To answer your original question: not every singularly perturbed problem has a boundary layer. The appearance of the exact or approximate solution highly depends on the specific characteristics of the problem. A general approach to these questions is geometric singular perturbation theory, which combines methods from dynamical systems and multiple time scale analysis. For more information, see
C. Kuehn, Multiple Time Scale Dynamics, Springer, 2015.
A: You have a global breakdown in your solution here, which means a normal boundary layer expansion wont work, because the solution is rapidly varying for all $x$. If you do a boundary layer scaling you get $y''+y+1=0$, which is valid anywhere. So you can't use use boundary layer theory, and have to use WKB theory. The WKB expansion is
$$ y(x)=\exp\left(\frac{1}{\delta}\sum_{n=0}^{\infty}\delta^nS_n(x)\right), $$
where $\delta$ is a small parameter that we will have to pick later. Then, find it's second derivative,
$$ y''(x)=\left[\frac{1}{\delta^2}\left(\sum_{n=0}^{\infty}\delta^nS_n'(x)\right)^2+\frac{1}{\delta}\sum_{n=0}^{\infty}\delta^nS_n''(x)\right]\exp\left(\frac{1}{\delta}\sum_{n=0}^{\infty}\delta^nS_n(x)\right). $$
Now, as you noted, you can write your equation as $\epsilon Y''(x)=-Y(x)$, ($Y(x)=y(x)+1$) and I'll use that form too, it's much easier to work with.
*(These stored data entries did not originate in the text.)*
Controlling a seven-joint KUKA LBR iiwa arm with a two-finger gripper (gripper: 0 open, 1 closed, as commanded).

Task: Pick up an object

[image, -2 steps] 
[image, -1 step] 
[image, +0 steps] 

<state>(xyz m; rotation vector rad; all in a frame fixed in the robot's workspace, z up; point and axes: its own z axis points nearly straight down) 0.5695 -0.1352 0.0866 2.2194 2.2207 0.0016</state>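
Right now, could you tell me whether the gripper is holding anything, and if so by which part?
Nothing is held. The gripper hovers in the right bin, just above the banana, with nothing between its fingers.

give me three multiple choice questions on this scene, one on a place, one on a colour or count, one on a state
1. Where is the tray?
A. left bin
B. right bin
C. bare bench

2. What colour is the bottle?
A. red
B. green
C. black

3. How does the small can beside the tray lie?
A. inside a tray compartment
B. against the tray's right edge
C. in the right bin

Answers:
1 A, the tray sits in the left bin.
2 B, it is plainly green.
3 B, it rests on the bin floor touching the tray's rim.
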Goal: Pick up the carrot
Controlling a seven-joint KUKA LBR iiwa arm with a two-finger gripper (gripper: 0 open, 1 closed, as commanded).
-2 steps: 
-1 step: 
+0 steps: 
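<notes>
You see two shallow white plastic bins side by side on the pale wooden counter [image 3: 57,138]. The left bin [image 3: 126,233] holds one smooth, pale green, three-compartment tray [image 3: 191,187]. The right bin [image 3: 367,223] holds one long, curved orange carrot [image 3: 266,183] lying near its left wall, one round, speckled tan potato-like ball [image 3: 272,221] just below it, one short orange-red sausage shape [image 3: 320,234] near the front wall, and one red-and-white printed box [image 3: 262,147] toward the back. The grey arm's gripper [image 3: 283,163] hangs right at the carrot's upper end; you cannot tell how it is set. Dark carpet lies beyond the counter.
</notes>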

Substituting the expansions in, and removing the exponential terms, gives
$$ \frac{\epsilon}{\delta^2}\left(\sum_{n=0}^{\infty}\delta^nS_n'(x)\right)^2+\frac{\epsilon}{\delta}\sum_{n=0}^{\infty}\delta^nS_n''(x)=1. $$
Now we have to pick the scale of $\delta$. Using dominant balance, it shouldn't be too hard to see that we require $\delta^2=\epsilon$ so that the largest term on the left balance the right of the equation. If you substitute $\delta=\sqrt{\epsilon}$, and expand the equations in powers of $\sqrt{\epsilon}$, the first two equations are,
$$S_0'^2=-1$$
and
$$2S_0'S_1'+S_0''=0.$$
The solution to the first equation is 
$$S_0=Aix-Bix,$$
and the second equation is solved simply as,
$$S_1=C.$$
Putting these first two approximations back into the expansion for $y$ gives
$$Y=\exp\left(Aix/\sqrt{\epsilon}-Bix/\sqrt{\epsilon}+C\right)=A^*\sin\left(x/\sqrt{\epsilon}\right)+B^*\cos\left(x/\sqrt{\epsilon}\right) $$
and the boundary conditions (I'm using $Y(0)=1$, $Y(1)=1+k$, equivalent to $y(0)=0$ and $y(1)=k$) give
$$Y=\cos\left(x/\sqrt{\epsilon}\right)+\frac{1+k-\cos\left(1/\sqrt{\epsilon}\right)}{\sin\left(1/\sqrt{\epsilon}\right)}\sin\left(x/\sqrt{\epsilon}\right).$$
Going back to your equation for $y(x)$, this is
$$y=\cos\left(x/\sqrt{\epsilon}\right)+\frac{1+k-\cos\left(1/\sqrt{\epsilon}\right)}{\sin\left(1/\sqrt{\epsilon}\right)}\sin\left(x/\sqrt{\epsilon}\right)-1.$$
It turns out that this is the exact solution to the equation. This is because if you write the equations as $\epsilon y''+Q(x)y=0$, $Q(x)=1$. The eikonal equation in general is 
$$S_0'^2=-Q(x),$$
which has solutions
$$S_0(x)=\pm\int^x\sqrt{Q(t)}\mathrm dt$$
and correspondingly,
$$S_1(x)=-\frac{1}{4}\ln\left(Q(x)\right).$$
In this case, $\ln\left(Q(x)\right)=0$ of course, and so all the higher order equations have only the trivial solution.
A great reference for this is Bender and Orszag's book "Advanced Mathematical Methods for Scientists and Engineers".